Using ChemParse with Python

ChemParse can be seamlessly integrated into Python scripts, enabling the extraction and manipulation of data from ORCA output files using familiar tools like pandas.
Example Usage

import pychemparse as chp
from IPython.display import HTML

# The main class is File

orca_file = chp.File("example.out")
display(orca_file)

# You can convert orca output to HTML
# It is better not to insert ccs and js for jupyter view

HTML(orca_file.create_html(insert_css=False, insert_js=False))

# CSS and JS can give way more information

orca_file.save_as_html("example.html", insert_css=True, insert_js=True)

# Let's look at the blocks in the file
# Position stands for the begging and final lines of the block. Positions of the spacers are not identified

orca_file.get_blocks()

# Let's extract the raw data. `get_data` returns pandas DataFrame

orca_file.get_data(extract_only_raw=True)

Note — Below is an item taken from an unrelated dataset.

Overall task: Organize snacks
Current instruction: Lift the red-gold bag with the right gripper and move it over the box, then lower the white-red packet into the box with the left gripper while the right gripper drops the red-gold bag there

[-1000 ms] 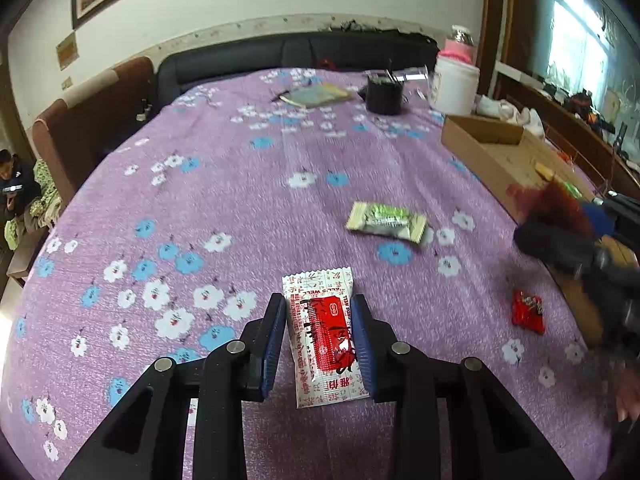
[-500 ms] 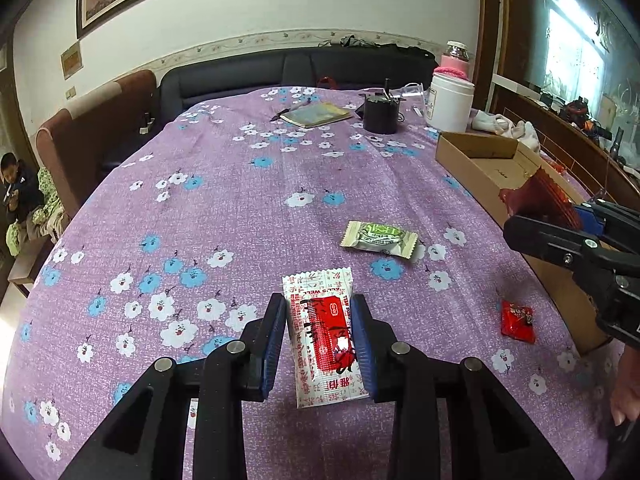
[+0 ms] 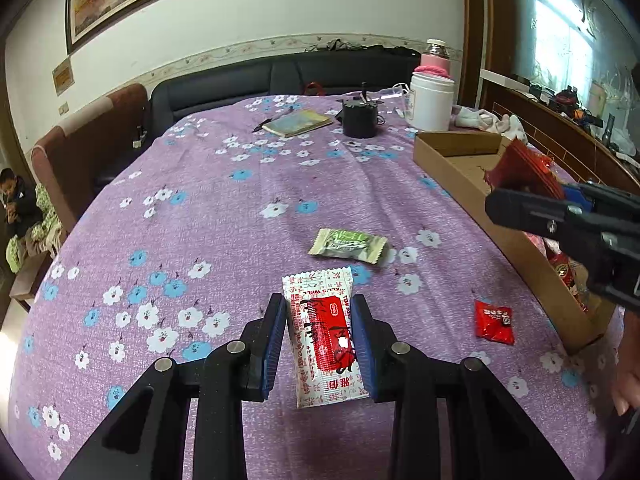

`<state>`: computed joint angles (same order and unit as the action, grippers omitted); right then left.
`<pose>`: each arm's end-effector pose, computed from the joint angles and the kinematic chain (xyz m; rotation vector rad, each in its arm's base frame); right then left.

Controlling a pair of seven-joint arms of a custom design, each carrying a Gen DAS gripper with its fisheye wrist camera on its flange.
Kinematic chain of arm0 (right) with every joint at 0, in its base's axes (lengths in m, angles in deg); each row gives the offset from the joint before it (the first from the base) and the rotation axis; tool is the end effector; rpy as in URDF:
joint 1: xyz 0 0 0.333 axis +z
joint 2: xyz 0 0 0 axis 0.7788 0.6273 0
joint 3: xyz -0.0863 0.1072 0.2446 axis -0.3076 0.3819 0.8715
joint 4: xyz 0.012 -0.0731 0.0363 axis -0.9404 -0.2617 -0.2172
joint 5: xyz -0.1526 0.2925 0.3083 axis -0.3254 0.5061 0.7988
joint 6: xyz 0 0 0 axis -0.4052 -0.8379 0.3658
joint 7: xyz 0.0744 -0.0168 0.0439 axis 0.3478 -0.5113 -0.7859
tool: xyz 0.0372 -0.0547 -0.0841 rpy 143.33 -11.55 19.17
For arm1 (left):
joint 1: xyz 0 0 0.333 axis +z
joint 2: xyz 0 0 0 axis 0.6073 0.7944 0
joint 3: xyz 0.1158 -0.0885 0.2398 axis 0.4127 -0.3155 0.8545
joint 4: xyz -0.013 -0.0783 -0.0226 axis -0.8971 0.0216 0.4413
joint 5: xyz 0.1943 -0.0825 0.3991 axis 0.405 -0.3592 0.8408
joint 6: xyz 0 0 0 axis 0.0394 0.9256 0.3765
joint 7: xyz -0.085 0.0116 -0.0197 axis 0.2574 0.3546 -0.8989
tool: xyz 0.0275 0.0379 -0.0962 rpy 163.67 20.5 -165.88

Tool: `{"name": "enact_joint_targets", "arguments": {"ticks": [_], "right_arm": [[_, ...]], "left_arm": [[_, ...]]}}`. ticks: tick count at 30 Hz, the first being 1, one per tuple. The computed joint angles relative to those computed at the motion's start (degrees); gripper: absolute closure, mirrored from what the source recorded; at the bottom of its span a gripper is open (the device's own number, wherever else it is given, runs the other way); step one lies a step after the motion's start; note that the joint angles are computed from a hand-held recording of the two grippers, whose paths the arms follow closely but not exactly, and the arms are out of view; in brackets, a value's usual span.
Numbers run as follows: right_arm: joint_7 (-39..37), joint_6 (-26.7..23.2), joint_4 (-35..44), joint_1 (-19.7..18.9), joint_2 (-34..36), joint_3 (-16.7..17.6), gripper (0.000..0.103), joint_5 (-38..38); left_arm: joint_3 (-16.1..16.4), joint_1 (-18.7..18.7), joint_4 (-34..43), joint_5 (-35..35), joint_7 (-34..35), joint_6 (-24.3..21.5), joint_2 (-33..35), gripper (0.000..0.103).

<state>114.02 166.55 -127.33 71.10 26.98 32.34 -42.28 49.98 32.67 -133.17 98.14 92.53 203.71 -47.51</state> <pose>0.5846 0.2659 0.4914 -1.8981 1.2669 -0.4917 0.5463 -0.1440 0.4607 -1.6181 1.8685 -0.7479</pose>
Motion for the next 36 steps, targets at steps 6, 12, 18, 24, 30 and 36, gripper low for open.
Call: {"name": "enact_joint_targets", "arguments": {"ticks": [6, 12, 18, 24, 30, 36], "right_arm": [[0.8, 0.64, -0.35, -0.41, -0.55, -0.41, 0.068, 1.26], [1.33, 1.03, -0.81, -0.89, -1.26, -0.79, 0.068, 2.83], [3.57, 1.1, -1.18, -1.74, -1.89, -1.12, 0.068, 2.56], [4.9, 1.65, -1.63, -2.57, -2.47, -1.81, 0.068, 3.93], [6.81, 1.59, -1.99, -3.51, -3.01, -2.17, 0.068, 3.81], [9.32, 1.58, -2.62, -4.61, -3.72, -2.41, 0.068, 2.79]], "left_arm": [[-0.7, -0.29, 0.75, 0.59, -0.3, -0.42, 0.14, 0.069], [-1.07, -0.77, 1.46, 1.24, -0.42, -0.53, 0.14, 0.069], [-1.3, -1.43, 2.67, 1.19, -0.2, -0.58, 0.72, 0.069], [-1.61, -2.47, 4.22, 0.81, 0.58, -0.51, 1.5, 0.069], [-1.75, -3.57, 5.9, 0.03, 1.62, -0.53, 2.52, 0.069], [-1.93, -4.32, 7.47, -0.9, 2.1, -0.73, 3.58, 0.069]]}}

# Let's extract the processed data

# You will get warnings about the unrecognized blocks. ExtractedData type is None or orcaparser.data.Data

orca_file.get_data()

# Let's extract the specific block that has "My value" in it

# The same text may occur in different blocks

orca_file.get_data(raw_data_substring="My value")

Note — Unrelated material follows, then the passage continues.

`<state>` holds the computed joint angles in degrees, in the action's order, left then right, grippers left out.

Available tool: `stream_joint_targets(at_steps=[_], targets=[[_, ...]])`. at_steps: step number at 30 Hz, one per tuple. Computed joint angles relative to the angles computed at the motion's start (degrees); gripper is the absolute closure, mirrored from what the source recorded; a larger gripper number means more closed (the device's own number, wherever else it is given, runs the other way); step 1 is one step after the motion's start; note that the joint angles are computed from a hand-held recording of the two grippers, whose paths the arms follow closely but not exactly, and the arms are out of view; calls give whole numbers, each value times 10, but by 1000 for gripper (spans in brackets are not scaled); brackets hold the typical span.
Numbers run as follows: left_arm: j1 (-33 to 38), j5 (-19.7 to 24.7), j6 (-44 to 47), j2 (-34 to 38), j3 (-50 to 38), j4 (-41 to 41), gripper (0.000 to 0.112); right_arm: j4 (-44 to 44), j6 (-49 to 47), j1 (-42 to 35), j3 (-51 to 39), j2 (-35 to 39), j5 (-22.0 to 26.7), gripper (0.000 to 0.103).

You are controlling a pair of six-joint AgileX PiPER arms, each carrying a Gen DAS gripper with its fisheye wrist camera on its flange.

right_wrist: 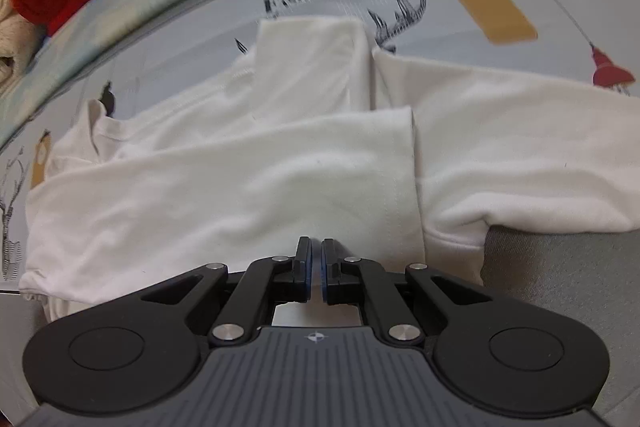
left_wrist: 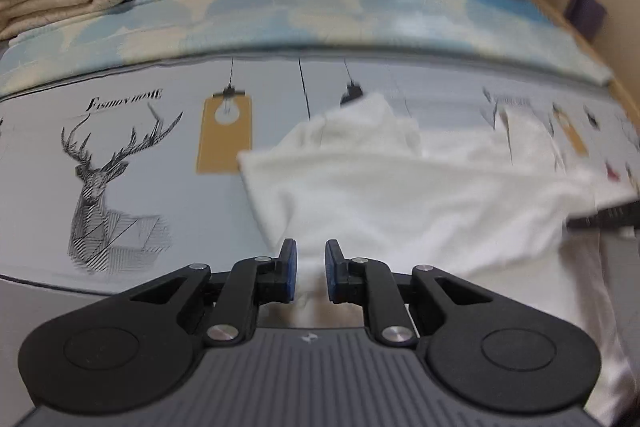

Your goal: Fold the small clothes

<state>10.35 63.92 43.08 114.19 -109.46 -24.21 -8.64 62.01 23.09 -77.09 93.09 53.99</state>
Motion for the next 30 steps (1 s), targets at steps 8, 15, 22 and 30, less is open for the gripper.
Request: stream_joint_targets(at_steps=[8,15,22,30], targets=[[-49,28,-63,80,-40,142,97,-28,27,2,68,-47,-39,99],[-61,13,-86,68,-47,127,96,-30,25,-18,122,-77,-56,99],[-84,-48,-82,17,28,167,91,-95,99,-34,176,-163,-51,99],[-104,-101,-40,-78,105,89,90,-283,254,-102,334,-394,-5,99]])
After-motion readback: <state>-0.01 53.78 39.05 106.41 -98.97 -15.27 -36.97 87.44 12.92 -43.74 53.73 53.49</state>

# The easiest way to extract the needed data in this case is to add some other text that is present in the block

orca_file.get_data(raw_data_substring=("My value", "My data"))

# Or to exclude the ones that are not yours

orca_file.get_data(raw_data_substring="My value", raw_data_not_substring="Not my match")

# or we can extract the one we need by the readable name (you can find it in html file TOC)

orca_file.get_data(readable_name="My data")

# You can ask for more than one parameter of search

orca_file.get_data(raw_data_substring=("My value", "My data"), readable_name="My data")

# Lets extract the data and have a look on what it contains

df = orca_file.get_data(readable_name="My data")

data = df.iloc[0].ExtractedData
print(f"{type(data) = }")
print(f"{str(data) = }")

# Even though no method for the extraction was found, the data can be extracted as text

data["raw data"]

# Lets extract the data that is known

# Time is stored as timedelta, tables as pandas Dataframes, values with units as pint Quantity

df = orca_file.get_data(readable_name="TOTAL RUN TIME")
data = df.iloc[0].ExtractedData
print(f"{str(data) = }")
print(f'{data["Run Time"] = }')

df = orca_file.get_data(readable_name="FINAL SINGLE POINT ENERGY")
data = df.iloc[0].ExtractedData
print(f"{str(data) = }")
print(f'{data["Energy"] = }')
print(f'{data["Energy"].magnitude = }')
print(f'{data["Energy"].units = }')